こんなにじっくり友人と語り合ったのはいつ以来だろう。
お開きの時間がないという幸せ。一泊二日の旅のあいだにお湯の中で、布団の中で、私たちは本当によくしゃべった。

同い年の友人は独身で、例の定義に当てはめると“負け犬”である。しかしながら、明るい彼女は「結婚したいのにできない女」をすっかり自分のキャラにしている。
「私が好きになった人ってみんなそう。『君の頑張り屋さんなところが好き』とは言ってくれても、『頑張り屋さんな君が好き』とは誰も言ってくれへん・・・」
と寂しげに目を伏せた後、ばっと顔を上げ、「でも見ててや、今年こそなんとかするし!」とよみがえる・・・というのはすでに彼女の芸となっている。
しかし、今年届いた年賀状の一枚に大きなショックを受けたらしい。

「あの子に先を越されるとは思ってなかった・・・。絶対崩れない砦だと思ってたのに・・・」

もうひと月も経つというのに、まだ愕然としている。確かに私も同じ年賀状を受け取ったとき、飛び上がるくらい驚いたが、彼女はそれどころでは済まなかったようだ。
「お正月に帰省したら、『お母さんたちはいつまでも生きててあげられへんのよ』って言われてさ。打ちひしがれてるところにこの言葉は堪えたわ。私はひとりっ子やし、親戚とも付き合いないし、親が死んだら自分はどうなるんやろうって、この年になって初めて真剣に考えた・・・」

少し前に酒井順子さんの『負け犬の遠吠え』がドラマ化されていたが、そのとき彼女がぷりぷりしながら言っていたことを思い出した。
「年収一千万であんな豪華マンションに住めて、あれのどこが“負け犬”よ。じゃあ私みたいなのはどうなるわけ?お金と仕事が確保できてたら十分やんっ」
彼女は過去に二度も会社が倒産するという憂き目に遭い、転職を余儀なくされている。この冬のボーナスもほとんどなかったそうだ。彼女がいくら仕事熱心でいい成績を収めていても、会社が十年後存在しているかどうかあやしいというのでは、将来が心許ないことに変わりはない。
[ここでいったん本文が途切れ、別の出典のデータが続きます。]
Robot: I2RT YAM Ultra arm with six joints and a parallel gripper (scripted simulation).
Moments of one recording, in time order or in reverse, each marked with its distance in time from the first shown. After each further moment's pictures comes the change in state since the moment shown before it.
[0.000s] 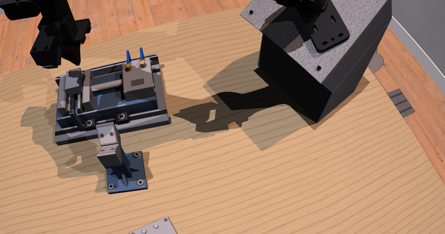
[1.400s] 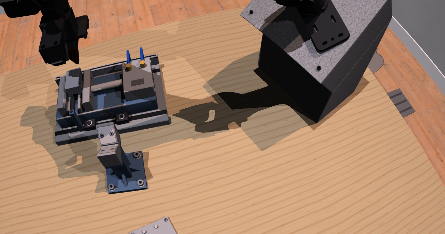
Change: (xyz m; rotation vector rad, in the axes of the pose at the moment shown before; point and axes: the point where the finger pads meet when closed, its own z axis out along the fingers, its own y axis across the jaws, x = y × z) arm 0.002 -0.002 -0.003 0.014 0.005 -0.199
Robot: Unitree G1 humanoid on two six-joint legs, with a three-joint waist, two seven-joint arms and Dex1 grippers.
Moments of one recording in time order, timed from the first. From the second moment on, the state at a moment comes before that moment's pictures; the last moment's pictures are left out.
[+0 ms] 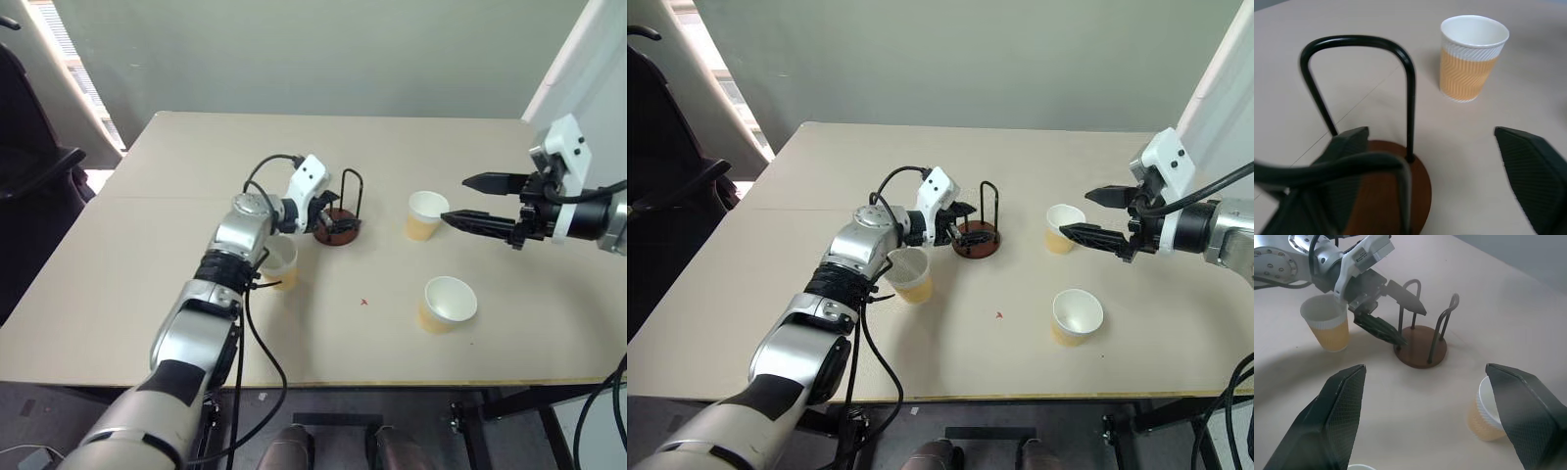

私には三十代から四十代前半の未婚の友人が何人もいるが、ここ数年で三人がマンションを買った。よくそんなお金があったねえと感心する私に、まるで申し合わせたように彼女たちが言ったのはこんなことだ。
「あきらめたわけじゃないけど、結局自分はこのまま結婚しないんじゃないかって気がする。そうしたら夫もない、子どももない、仕事を生き甲斐にできるタイプでもない私には確かなものがなにもない。人生に“土台”がないことがすごく怖くなって。それならせめて家くらい持っていなくちゃって・・・」


このところ、独身の友人が将来について不安を口にするのを聞くことがとても多い。
彼女たちは「路頭に迷う」ことをものすごく恐れている。食べられなくなる、住むところがなくなるという意味ではない。精神的に、ということだ。
姉妹や友人はそれぞれの家族と生きている、親がいなくなったら自分はひとりぼっちだ、それはどういう感じなんだろう、頼りになるものがなくてもちゃんと生きていけるのだろうか・・・。
まだ漠然としているとはいうものの、誕生日を迎えるたびに足音は確実に近づいてくる、リアリティのある恐怖である。

私は原作を読んでいないが、ドラマの『負け犬の遠吠え』がつまらなかったのは、結論があまりにもありきたりだったからだ。
「結婚している、していないで人の幸せは決まらない。それは自分自身が決めるものなのだ」
そんなことは誰だってわかっている。
それでも多くの女性が「結婚すれば人生安泰」という錯覚を起こしてしまうのはなぜか。ひとりでは幸せに生きていける自信がないからだ。

幸福で充実した人生を送るには、心のよりどころとなる「なにか」が必要だ。それはなにも結婚でなくてもよいのだ。仕事でも趣味でも、「自分にはこれがある」と思えるものであればなんでも。
しかし、そういうものを持っている人がいったいどれだけいるだろう。定年まで勤められる職場ややり甲斐のある仕事、一生の趣味やライフワークをこれから見つけるのは容易ではない。
それに比べたら、「夫」を見つけられる可能性のほうがずっと高そうだ。出会いは明日空から降ってくるかもしれないのだ、期待が持てる。しかも、「家族」というのは喪失のリスクの少ない、もっとも安定感のあるよすがなのである。
そう考えると、女性が「結婚しなくちゃ幸せになれない」という呪縛から逃れられないのはまるで不思議なことではない。